## Task statement
Reproduce the records precisely. Omit every picture.

## Data section
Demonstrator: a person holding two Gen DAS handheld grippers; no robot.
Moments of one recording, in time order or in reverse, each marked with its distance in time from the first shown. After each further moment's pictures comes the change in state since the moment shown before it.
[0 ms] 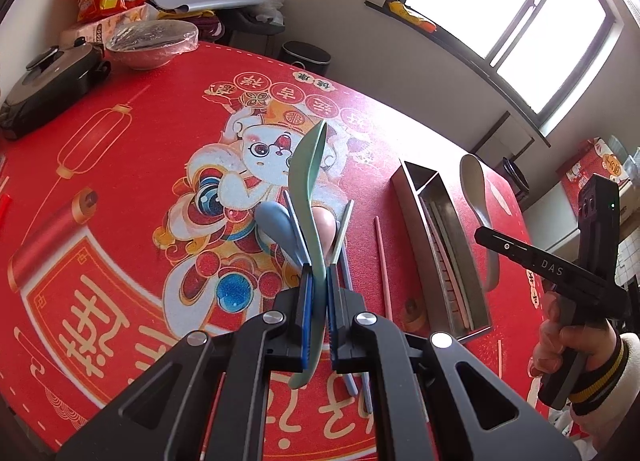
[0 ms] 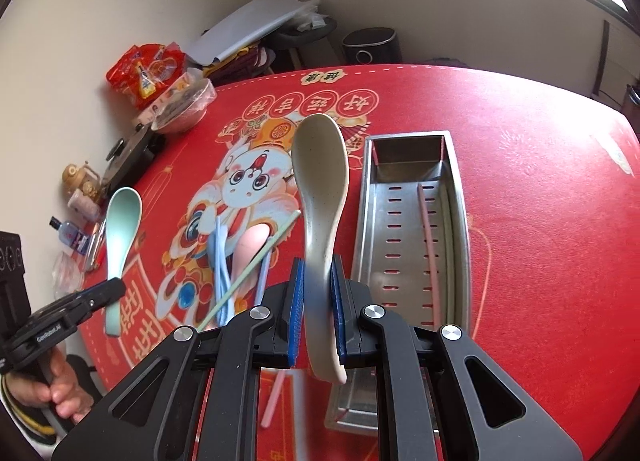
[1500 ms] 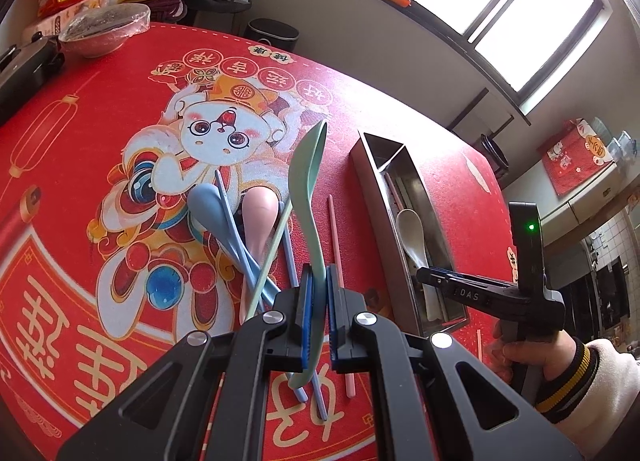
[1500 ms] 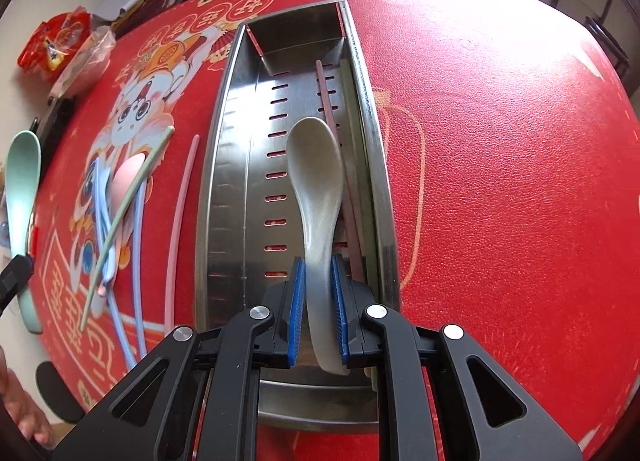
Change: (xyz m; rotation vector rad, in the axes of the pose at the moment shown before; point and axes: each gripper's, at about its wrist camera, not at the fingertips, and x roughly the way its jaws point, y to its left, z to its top) left arm 0.036 -0.037 -0.003 0.034 0.080 -0.088; right arm 0.056 -0.056 -0.042 0.143 0.249 -0.203
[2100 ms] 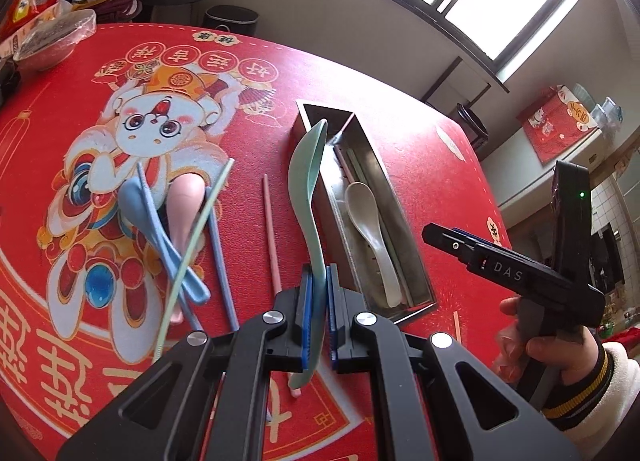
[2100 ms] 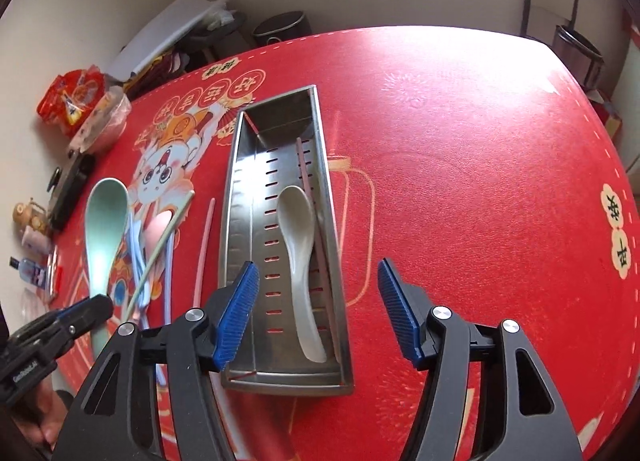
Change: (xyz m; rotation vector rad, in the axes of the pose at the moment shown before) left arm 0.029 -0.060 -0.007 0.094 0.081 -0.064; right arm -0.070 -0.033 -0.012 0.083 -0.209 0.046
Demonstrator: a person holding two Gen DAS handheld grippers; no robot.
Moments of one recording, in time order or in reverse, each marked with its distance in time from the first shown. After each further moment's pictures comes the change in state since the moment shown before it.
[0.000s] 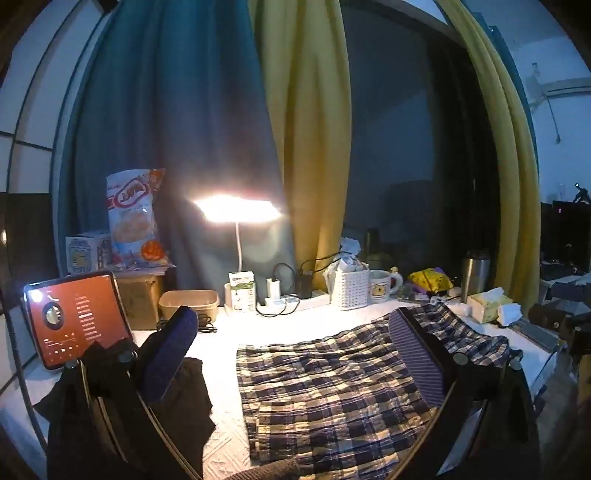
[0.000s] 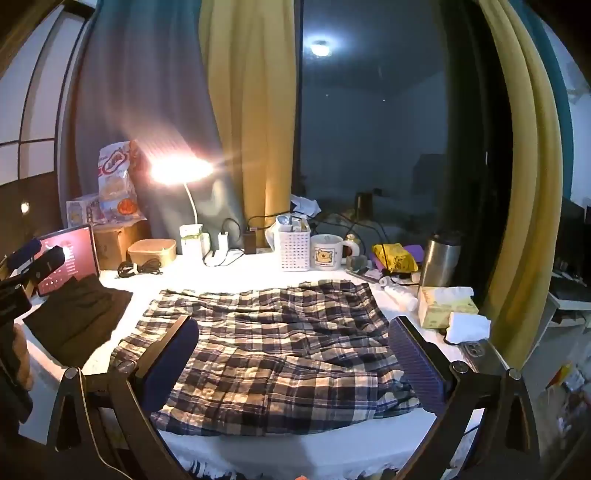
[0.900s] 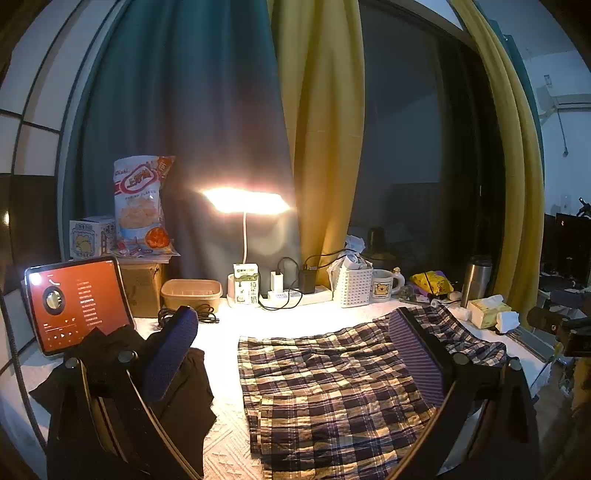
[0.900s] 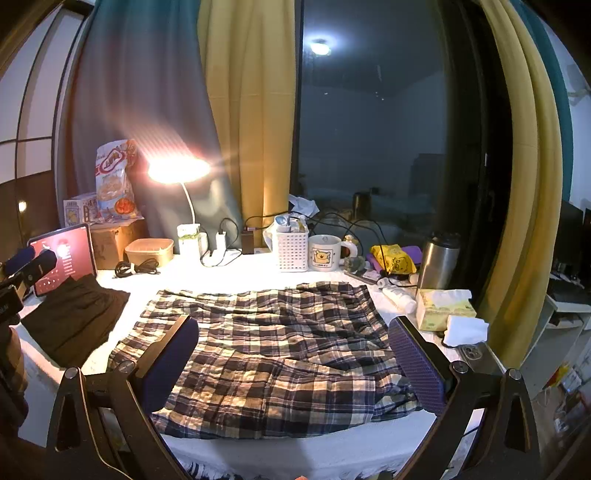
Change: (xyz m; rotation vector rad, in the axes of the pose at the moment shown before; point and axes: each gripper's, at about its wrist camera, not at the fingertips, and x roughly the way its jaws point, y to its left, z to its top) left arm -0.008 0.010 -0.002 -0.045 -0.007 -0.012; right arm 0.003 -0.004 0.002 0.022 0.008 0.001
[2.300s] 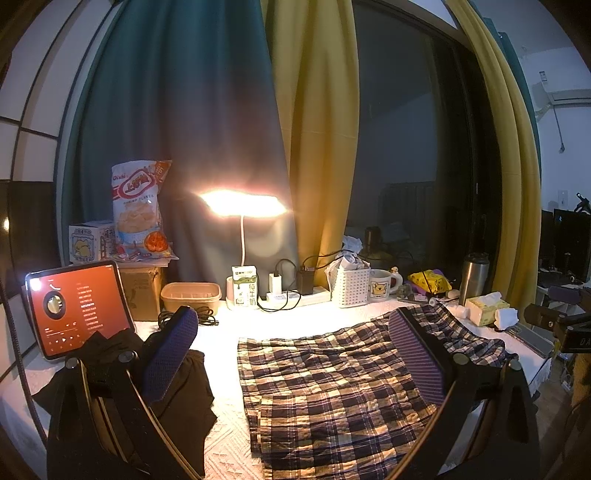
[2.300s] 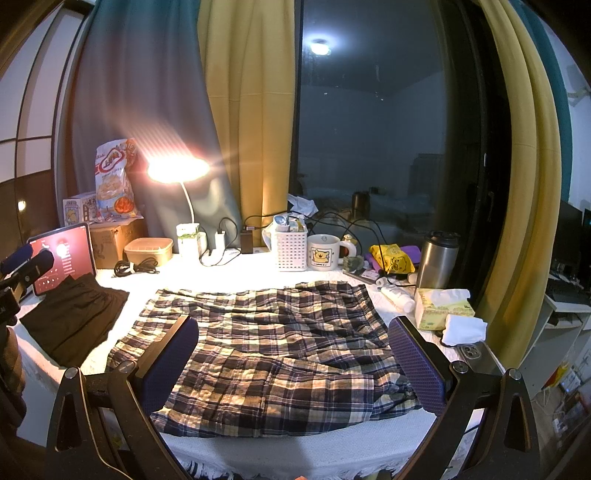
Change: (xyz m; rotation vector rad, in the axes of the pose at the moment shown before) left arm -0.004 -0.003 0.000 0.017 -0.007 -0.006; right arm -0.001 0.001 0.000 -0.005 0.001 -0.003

## Solution to this problem
Demonstrator: a person holding two Gen DAS handheld grippers; no robot.
Moments of one recording, in time order or in reverse, each marked with its distance in time from the first shown. After each further moment's pictures comes the change in state since the moment shown before it.
[0 ms] 
[0 ms] 
[1500 ms] 
[1500 ms] 
Change: (xyz m; rotation vector rad, in the axes of the pose at the moment shown before; point and axes: each gripper's, at about its wrist camera, not at the fingertips, and x roughly the way its jaws point, y to its left, z to its top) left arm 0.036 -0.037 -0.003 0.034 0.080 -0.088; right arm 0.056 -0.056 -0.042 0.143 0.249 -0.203
[2100 ms] 
[2100 ms] 
Change: (xyz m; rotation vector rad, in the axes of the pose at the moment shown before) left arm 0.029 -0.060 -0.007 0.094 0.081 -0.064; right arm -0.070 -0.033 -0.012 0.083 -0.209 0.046
Demonstrator: a person holding two Gen DAS handheld grippers; no robot.
Moments of one recording, in time order or in reverse, each marked with its distance in time from the first shown. After each further moment's pictures comes the change in state since the moment shown before it.
[0.000s] 
[0.000s] 
[0.900s] 
[0.900s] 
Change: (xyz m; rotation vector rad, in the axes of the pose at the moment shown before; point and axes: each gripper's, at about its wrist camera, not at the fingertips, and x roughly the way its jaws point, y to its left, z to its top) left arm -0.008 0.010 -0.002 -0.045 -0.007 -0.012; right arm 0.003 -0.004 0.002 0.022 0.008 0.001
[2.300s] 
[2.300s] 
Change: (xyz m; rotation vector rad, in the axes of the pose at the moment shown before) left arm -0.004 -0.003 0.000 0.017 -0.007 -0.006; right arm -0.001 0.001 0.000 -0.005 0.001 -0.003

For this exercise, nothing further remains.